You can see that we got rid of the COMMENTS and ARTICLE_USER_COMMENT nodes in this last example. All the information about an article is now stored directly under the article node itself, including the comments on that article (with a "link" to the user who made the comment). And all the information about a user is now stored under that user's node, including the comments that user made (with a "link" to the article that the comment is about).

The only thing that is still tricky about this model is the fact that Firebase doesn't have an API to traverse such "links", so you will have to look up the user/article up yourself. This becomes a lot easier if you use the UID/AID (in this example) as the name of the node that identifies the user/article.
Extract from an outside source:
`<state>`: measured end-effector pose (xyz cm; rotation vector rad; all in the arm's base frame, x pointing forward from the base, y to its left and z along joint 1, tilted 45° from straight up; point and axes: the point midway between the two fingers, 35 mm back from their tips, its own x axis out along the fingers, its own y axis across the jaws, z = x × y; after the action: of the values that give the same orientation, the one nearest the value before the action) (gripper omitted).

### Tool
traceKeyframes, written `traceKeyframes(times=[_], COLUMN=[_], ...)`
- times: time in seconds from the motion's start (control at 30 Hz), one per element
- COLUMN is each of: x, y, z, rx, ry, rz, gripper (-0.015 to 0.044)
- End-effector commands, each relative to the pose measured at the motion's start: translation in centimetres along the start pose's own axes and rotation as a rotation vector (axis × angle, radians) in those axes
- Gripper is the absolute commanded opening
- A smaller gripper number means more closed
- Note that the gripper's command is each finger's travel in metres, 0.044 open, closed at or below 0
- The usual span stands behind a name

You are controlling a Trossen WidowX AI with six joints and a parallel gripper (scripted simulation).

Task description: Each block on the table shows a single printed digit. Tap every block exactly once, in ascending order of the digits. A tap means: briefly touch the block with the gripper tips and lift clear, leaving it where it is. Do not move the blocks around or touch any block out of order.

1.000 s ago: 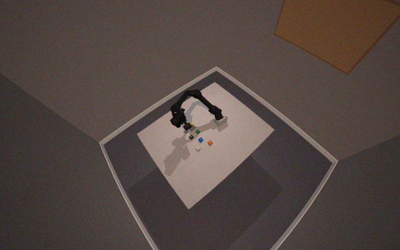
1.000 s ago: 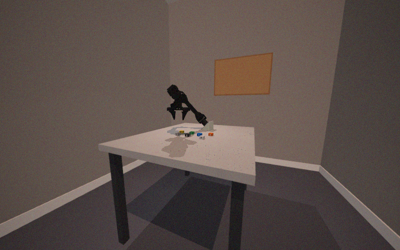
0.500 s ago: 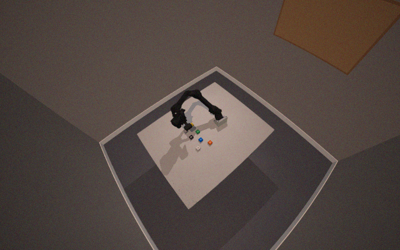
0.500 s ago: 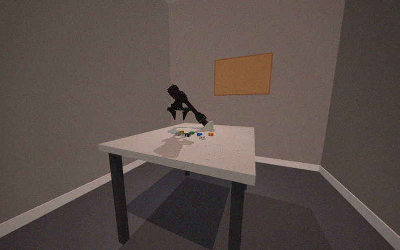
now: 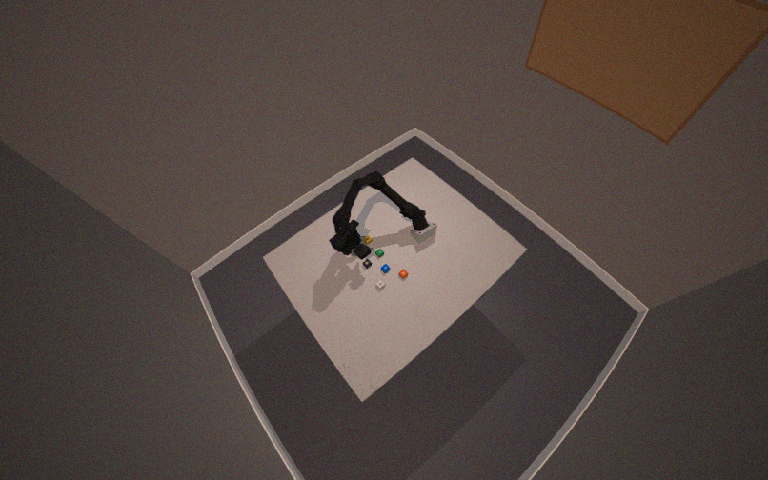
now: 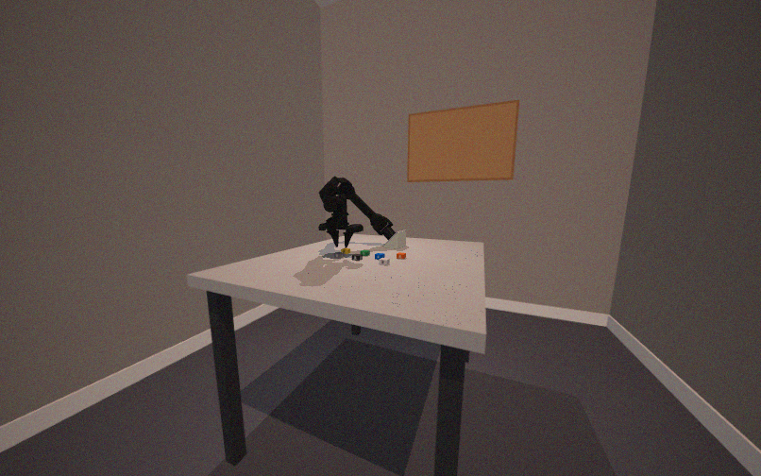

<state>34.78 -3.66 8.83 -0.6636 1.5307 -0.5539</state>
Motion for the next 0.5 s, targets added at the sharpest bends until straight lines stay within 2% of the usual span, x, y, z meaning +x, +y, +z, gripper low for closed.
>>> traceKeyframes(times=[0.0,0.07,0.47], x=[0.07,0.07,0.62], y=[-0.02,-0.02,-0.02], z=[0.13,0.13,0.16], rx=[-0.002,-0.002,-0.002], ry=[-0.021,-0.021,-0.021], rz=[-0.005,-0.005,-0.005], gripper=[0.0059,0.0020,0.0020])
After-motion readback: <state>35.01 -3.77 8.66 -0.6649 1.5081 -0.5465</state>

So that leads to our final model:

ROOT
 |
 +-- ARTICLES
 |     |
 |     +-- AID_1
 |     |    |
 |     |    +-- Text of article 1
 |     |    |
 |     |    +-- COMMENTS
 |     |         |
 |     |         +-- Vzhen's comment on Article 1 (UID=1056201)
 |     |         |
 |     |         +-- Frank's response (UID=209103)
 |     |
 |     +-- AID_2
 |          |
 |          +-- Text of article 2
 |          |
 |          +-- COMMENTS
 |               |
 |               +-- Frank's comment on Article 2 (UID=209103)
 |
 +-- USERS
       |
       +-- UID_1056201
       |    |
       |    +-- vzhen
       |    |
       |    +-- COMMENTS
       |         |
       |         +-- Vzhen's comment on Article 1 (AID=1)
       |
       +-- UID_209103
            |
            +-- Frank van Puffelen
            |
            +-- COMMENTS
                 |
                 +-- Frank's response (AID=1)
                 |
                 +-- Frank's comment on Article 2 (AID=2)

I hope this helps in understanding hierarchical data-modelling and the trade-offs involved.